■ **Your task**
Your response needs to be the data below, retyped exactly.
:: Material for the task
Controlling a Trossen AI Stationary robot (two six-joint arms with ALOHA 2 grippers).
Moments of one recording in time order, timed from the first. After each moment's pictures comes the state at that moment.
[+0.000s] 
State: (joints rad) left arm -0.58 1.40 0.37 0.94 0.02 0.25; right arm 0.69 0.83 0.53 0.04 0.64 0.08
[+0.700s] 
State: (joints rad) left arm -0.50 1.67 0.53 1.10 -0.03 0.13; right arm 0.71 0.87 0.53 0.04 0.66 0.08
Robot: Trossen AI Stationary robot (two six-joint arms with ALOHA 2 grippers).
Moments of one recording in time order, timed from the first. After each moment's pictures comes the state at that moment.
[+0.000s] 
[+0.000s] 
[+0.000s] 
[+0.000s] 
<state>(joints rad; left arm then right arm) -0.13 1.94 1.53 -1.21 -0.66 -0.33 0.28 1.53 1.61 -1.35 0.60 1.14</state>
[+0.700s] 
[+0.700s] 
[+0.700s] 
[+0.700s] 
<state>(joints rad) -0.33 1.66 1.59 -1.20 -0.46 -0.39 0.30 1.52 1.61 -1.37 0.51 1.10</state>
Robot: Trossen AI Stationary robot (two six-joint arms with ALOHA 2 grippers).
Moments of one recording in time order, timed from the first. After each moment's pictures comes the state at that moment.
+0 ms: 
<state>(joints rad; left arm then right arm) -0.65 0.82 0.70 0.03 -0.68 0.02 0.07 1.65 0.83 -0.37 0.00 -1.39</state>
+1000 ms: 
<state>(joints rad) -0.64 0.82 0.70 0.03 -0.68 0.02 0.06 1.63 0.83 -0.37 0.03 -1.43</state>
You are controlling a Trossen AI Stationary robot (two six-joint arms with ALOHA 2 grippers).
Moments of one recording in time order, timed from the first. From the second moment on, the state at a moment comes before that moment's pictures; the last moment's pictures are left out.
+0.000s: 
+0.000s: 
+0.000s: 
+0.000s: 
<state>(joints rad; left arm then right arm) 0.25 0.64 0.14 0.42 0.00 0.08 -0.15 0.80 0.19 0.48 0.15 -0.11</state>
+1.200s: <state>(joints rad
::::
■ **Task solution**
Controlling a Trossen AI Stationary robot (two six-joint arms with ALOHA 2 grippers).
Moments of one recording in time order, timed from the first. After each moment's pictures comes the state at that moment.
[+0.000s] 
State: (joints rad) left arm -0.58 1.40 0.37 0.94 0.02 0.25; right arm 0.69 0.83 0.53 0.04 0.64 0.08
[+0.700s] 
State: (joints rad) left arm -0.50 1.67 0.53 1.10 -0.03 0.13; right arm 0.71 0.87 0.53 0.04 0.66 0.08
Robot: Trossen AI Stationary robot (two six-joint arms with ALOHA 2 grippers).
Moments of one recording in time order, timed from the first. After each moment's pictures comes the state at that moment.
[+0.000s] 
[+0.000s] 
[+0.000s] 
[+0.000s] 
<state>(joints rad; left arm then right arm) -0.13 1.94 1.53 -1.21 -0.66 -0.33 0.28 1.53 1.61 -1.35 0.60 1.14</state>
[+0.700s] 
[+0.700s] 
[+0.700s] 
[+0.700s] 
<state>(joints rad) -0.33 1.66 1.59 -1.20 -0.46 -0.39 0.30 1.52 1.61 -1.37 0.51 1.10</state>
Robot: Trossen AI Stationary robot (two six-joint arms with ALOHA 2 grippers).
Moments of one recording in time order, timed from the first. After each moment's pictures comes the state at that moment.
+0 ms: 
<state>(joints rad; left arm then right arm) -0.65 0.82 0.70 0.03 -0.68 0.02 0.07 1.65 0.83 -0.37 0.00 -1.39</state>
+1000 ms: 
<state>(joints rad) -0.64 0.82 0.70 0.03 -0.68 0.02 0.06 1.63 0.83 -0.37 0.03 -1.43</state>
You are controlling a Trossen AI Stationary robot (two six-joint arms with ALOHA 2 grippers).
Moments of one recording in time order, timed from the first. From the second moment on, the state at a moment comes before that moment's pictures; the last moment's pictures are left out.
+0.000s: 
+0.000s: 
+0.000s: 
+0.000s: 
<state>(joints rad; left arm then right arm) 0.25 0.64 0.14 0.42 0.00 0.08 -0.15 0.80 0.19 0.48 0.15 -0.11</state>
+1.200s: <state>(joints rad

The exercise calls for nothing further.